WHAT YOU NEED TO DO: The whole listing is to be reproduced exactly as given.
++++++++++++++++++++
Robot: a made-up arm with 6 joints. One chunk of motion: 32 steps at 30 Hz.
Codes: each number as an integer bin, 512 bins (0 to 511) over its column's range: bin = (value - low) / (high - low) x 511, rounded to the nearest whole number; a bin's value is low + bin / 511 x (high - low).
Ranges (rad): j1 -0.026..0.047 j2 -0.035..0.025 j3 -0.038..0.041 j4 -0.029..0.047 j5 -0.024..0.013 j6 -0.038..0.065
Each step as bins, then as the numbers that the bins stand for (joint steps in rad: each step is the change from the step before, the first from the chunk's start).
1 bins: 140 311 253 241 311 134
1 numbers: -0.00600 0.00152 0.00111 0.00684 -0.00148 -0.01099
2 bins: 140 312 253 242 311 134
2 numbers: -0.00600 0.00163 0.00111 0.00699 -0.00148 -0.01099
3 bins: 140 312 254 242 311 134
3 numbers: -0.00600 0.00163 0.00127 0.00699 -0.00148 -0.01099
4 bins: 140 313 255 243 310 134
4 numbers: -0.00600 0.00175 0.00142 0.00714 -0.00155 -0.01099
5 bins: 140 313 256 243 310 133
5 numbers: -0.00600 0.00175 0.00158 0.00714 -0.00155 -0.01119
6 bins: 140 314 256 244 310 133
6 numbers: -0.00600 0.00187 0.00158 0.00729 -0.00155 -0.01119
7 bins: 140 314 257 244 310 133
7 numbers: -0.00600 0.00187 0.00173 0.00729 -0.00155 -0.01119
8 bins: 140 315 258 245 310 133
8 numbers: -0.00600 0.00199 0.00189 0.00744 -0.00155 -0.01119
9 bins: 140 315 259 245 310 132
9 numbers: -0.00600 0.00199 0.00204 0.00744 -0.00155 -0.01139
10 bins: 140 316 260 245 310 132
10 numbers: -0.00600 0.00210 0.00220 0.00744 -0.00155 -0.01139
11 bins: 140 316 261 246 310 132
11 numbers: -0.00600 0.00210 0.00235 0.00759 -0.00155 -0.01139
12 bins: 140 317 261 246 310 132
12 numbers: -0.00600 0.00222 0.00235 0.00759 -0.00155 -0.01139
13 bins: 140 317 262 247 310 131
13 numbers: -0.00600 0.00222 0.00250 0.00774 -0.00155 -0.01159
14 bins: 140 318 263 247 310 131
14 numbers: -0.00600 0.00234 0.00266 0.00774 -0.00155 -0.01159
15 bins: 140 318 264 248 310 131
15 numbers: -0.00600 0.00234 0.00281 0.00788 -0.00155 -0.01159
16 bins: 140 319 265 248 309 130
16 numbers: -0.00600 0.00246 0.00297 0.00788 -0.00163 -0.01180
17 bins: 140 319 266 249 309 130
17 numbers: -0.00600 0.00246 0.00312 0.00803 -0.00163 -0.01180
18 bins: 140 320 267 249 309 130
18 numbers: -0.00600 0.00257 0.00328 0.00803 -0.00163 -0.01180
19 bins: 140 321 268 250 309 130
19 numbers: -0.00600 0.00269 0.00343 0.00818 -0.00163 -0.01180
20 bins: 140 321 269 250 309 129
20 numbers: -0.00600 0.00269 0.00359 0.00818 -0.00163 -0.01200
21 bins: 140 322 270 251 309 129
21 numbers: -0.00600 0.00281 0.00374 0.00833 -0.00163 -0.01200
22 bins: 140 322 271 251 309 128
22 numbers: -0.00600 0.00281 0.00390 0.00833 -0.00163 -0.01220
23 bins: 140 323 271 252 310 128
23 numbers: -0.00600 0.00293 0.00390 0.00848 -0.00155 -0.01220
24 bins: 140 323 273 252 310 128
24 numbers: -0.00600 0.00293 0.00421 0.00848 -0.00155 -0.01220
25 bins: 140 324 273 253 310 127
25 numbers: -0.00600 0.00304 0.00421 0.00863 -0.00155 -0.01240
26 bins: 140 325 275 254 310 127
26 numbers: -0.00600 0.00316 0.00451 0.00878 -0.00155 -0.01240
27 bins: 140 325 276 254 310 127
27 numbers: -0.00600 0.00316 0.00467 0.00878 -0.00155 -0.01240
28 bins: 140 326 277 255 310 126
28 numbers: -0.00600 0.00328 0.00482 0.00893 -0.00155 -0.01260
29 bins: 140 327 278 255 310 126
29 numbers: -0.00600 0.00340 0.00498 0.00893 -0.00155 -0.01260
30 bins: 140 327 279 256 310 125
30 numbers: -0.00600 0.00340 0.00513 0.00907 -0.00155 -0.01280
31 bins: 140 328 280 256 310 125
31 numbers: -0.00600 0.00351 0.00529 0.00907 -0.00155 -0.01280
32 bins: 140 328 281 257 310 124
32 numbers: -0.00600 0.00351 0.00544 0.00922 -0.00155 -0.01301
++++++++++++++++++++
PROBLEM SOLUTION:
Robot: a made-up arm with 6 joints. One chunk of motion: 32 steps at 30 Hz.
Codes: each number as an integer bin, 512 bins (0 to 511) over its column's range: bin = (value - low) / (high - low) x 511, rounded to the nearest whole number; a bin's value is low + bin / 511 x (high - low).
Ranges (rad): j1 -0.026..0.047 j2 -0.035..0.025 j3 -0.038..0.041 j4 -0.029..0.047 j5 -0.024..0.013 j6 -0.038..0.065
Each step as bins, then as the numbers that the bins stand for (joint steps in rad: each step is the change from the step before, the first from the chunk's start).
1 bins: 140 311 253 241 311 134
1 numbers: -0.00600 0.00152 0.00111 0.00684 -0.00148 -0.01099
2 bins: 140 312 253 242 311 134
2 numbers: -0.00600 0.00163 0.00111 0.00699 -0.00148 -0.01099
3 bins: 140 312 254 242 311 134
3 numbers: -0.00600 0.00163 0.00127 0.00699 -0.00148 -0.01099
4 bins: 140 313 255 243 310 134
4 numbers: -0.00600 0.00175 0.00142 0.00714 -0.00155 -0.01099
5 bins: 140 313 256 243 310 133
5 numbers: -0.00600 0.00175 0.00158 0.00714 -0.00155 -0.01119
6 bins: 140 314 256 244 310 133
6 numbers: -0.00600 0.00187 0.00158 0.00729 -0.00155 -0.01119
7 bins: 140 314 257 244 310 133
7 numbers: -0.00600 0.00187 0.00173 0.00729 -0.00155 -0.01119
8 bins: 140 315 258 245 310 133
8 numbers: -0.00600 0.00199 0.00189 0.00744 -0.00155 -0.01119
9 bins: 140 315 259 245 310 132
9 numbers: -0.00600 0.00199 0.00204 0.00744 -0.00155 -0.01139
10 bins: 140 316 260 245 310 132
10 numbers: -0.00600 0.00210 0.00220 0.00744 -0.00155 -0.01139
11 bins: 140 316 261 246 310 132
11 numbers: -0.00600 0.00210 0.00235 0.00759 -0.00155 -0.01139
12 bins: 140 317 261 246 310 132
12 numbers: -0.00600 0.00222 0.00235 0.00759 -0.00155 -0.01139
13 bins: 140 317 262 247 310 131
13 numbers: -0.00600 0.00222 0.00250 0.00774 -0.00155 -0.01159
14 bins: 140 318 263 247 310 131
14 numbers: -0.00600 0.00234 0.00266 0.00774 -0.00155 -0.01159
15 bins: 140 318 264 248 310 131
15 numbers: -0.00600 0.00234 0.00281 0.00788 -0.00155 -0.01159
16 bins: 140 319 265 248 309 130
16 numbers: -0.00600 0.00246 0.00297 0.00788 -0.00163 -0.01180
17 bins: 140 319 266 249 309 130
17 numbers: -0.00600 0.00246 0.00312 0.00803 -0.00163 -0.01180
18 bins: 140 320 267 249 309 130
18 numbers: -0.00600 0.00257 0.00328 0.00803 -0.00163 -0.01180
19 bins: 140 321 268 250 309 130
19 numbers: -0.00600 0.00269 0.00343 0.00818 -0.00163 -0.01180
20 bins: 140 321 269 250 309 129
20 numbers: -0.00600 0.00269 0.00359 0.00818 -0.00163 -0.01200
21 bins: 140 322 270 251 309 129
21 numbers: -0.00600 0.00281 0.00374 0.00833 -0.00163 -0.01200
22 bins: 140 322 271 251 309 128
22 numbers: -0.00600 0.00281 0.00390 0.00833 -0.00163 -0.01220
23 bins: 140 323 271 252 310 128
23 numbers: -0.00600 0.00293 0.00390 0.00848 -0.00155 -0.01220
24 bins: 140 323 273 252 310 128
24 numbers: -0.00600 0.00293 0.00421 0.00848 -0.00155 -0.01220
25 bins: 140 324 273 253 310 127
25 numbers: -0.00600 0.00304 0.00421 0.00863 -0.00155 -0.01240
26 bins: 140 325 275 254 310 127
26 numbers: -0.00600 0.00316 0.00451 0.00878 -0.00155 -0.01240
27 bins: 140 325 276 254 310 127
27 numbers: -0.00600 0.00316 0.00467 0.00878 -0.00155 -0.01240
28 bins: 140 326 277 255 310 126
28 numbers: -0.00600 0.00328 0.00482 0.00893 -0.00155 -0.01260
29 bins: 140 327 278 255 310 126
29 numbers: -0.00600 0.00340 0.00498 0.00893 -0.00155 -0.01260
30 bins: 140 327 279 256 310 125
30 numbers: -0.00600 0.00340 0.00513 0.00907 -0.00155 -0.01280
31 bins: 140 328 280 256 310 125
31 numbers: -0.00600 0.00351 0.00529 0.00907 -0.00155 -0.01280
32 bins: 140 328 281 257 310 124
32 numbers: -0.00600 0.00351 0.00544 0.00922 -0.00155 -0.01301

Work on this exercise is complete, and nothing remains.